The paper addresses the lack of interoperability among Python-based workflow management systems in computational materials design. It introduces the Python Workflow Definition (PWD), a three-component exchange format (conda environment, Python module, and JSON graph) that supports DAG-based workflows to enable export/import across AiiDA, jobflow, and pyiron, advancing FAIR workflow principles. Through concrete demonstrations—an arithmetic Python workflow and a Quantum ESPRESSO energy-versus-volume workflow—the authors show how PWD can encapsulate both pure-Python and file-based steps, and how workflows can be reloaded and parameterized within different WfMS. They also illustrate compatibility with non-Python workflows by representing a file-based nfdi4ing benchmark and providing a CWL export path, highlighting the potential for broader interoperability across scientific software. The work lays the foundation for scalable, portable, and reproducible material-design workflows across diverse computational environments, with future directions aimed at broader WfMS adoption and dynamic workflow support.

Abstract

Numerous Workflow Management Systems (WfMS) have been developed in the field of computational materials science with different workflow formats, hindering interoperability and reproducibility of workflows in the field. To address this challenge, we introduce here the Python Workflow Definition (PWD) as a workflow exchange format to share workflows between Python-based WfMS, currently AiiDA, jobflow, and pyiron. This development is motivated by the similarity of these three Python-based WfMS, that represent the different workflow steps and data transferred between them as nodes and edges in a graph. With the PWD, we aim at fostering the interoperability and reproducibility between the different WfMS in the context of Findable, Accessible, Interoperable, Reusable (FAIR) workflows. To separate the scientific from the technical complexity, the PWD consists of three components: (1) a conda environment that specifies the software dependencies, (2) a Python module that contains the Python functions represented as nodes in the workflow graph, and (3) a workflow graph stored in the JavaScript Object Notation (JSON).
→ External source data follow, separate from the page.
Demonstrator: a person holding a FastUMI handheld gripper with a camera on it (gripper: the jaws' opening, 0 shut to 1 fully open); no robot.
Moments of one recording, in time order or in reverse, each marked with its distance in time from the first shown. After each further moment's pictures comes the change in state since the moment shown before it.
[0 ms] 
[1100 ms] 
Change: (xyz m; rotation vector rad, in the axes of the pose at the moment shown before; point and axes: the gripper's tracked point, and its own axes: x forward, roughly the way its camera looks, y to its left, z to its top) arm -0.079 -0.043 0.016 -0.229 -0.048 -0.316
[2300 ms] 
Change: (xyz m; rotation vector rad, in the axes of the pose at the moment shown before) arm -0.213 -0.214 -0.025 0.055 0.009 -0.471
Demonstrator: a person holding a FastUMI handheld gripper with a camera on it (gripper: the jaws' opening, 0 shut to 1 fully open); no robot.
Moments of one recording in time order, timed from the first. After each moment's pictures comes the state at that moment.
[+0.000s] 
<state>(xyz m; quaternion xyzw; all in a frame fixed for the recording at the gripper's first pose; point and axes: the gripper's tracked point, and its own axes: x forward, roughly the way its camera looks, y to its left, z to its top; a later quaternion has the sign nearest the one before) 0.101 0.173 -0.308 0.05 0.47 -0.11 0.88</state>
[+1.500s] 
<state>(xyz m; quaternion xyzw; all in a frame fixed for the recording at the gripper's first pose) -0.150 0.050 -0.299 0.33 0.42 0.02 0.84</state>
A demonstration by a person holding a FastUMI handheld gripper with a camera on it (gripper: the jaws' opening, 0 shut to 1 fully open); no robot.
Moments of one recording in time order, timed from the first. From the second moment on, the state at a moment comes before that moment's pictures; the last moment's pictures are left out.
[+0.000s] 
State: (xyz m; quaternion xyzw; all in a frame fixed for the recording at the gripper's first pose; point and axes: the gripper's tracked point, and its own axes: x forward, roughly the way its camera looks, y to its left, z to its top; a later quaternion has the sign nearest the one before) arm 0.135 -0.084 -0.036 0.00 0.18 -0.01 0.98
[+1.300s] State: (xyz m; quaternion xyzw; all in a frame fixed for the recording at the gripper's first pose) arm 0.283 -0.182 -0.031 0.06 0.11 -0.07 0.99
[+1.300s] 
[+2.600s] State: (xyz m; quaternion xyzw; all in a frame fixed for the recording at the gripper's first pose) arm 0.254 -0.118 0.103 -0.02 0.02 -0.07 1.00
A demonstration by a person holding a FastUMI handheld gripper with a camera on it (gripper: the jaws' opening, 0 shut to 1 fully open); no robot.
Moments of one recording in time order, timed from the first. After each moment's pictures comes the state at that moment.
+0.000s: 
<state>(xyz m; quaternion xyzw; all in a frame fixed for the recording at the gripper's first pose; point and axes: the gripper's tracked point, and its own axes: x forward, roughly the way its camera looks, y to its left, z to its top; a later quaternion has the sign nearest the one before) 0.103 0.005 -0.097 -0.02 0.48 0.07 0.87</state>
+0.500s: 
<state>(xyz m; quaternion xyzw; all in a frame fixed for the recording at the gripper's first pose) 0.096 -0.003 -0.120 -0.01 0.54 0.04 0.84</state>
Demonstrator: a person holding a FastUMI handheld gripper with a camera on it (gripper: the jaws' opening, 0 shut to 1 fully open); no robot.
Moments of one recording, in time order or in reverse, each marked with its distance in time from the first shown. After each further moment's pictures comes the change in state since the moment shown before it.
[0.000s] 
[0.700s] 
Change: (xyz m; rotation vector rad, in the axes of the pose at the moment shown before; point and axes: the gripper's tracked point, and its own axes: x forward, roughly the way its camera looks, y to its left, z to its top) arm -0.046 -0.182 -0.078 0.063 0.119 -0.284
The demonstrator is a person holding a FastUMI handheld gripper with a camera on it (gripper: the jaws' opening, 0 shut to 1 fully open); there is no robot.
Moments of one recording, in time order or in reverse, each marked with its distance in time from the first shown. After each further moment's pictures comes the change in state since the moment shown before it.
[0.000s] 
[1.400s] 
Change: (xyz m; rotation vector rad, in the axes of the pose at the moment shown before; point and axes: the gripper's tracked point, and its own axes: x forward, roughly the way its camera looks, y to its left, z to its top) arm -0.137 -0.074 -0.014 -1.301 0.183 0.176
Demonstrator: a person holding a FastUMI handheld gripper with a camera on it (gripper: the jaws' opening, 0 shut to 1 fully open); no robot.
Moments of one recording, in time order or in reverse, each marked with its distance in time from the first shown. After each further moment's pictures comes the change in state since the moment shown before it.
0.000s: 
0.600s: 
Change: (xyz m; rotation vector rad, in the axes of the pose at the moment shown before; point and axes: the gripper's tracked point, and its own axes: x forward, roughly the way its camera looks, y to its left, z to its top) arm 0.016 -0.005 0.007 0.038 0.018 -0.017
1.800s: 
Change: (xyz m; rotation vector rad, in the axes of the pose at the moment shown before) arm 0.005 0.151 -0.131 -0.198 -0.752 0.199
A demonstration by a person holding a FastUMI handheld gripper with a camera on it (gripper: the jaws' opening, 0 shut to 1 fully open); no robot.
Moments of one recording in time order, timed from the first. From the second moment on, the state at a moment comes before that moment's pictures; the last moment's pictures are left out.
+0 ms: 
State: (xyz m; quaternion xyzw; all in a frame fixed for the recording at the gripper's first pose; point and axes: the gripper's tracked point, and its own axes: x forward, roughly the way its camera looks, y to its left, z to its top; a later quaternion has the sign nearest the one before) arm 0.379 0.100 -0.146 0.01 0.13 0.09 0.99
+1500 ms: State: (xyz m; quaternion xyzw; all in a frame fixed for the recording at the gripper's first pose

The first version of the PWD supports directed acyclic graph (DAG)-based workflows. Thus, any DAG-based workflow defined in one of the three WfMS can be exported to the PWD and afterwards imported from the PWD to one of the other WfMS. After the import, the input parameters of the workflow can be adjusted and computing resources can be assigned to the workflow, before it is executed with the selected WfMS. This import from and export to the PWD is enabled by the PWD Python library that implements the PWD in AiiDA, jobflow, and pyiron.

Paper Structure

This paper contains 8 sections, 4 figures.

Figures (4)

  • Figure 1: The Python Workflow Definition (PWD) consists of three components: a conda environment, a Python module, and a JSON workflow representation. The three Workflow Management Systems AiiDA, jobflow, and pyiron all support both importing and exporting to and from the PWD.
  • Figure 2: The arithmetic workflow computes the sum of the product and quotient of two numbers. The red nodes of the workflow graph denote inputs, the orange the outputs, and the blue nodes the Python functions for the computations. The labels of the edges denote the data transferred between the nodes.
  • Figure 3: Energy-versus-volume curve calculation workflow with Quantum ESPRESSO. Red boxes denote inputs, orange boxes outputs, blue boxes Python functions and green boxes calls to external executables.
  • Figure 4: File-based finite element workflow from Ref. nfdi4ing implemented with the Python Workflow Definition (PWD). Red nodes denote inputs, orange nodes outputs, green nodes calls to external executables, and the labels on the edges the files and data transferred between them. Files are passed as path objects between the individual steps.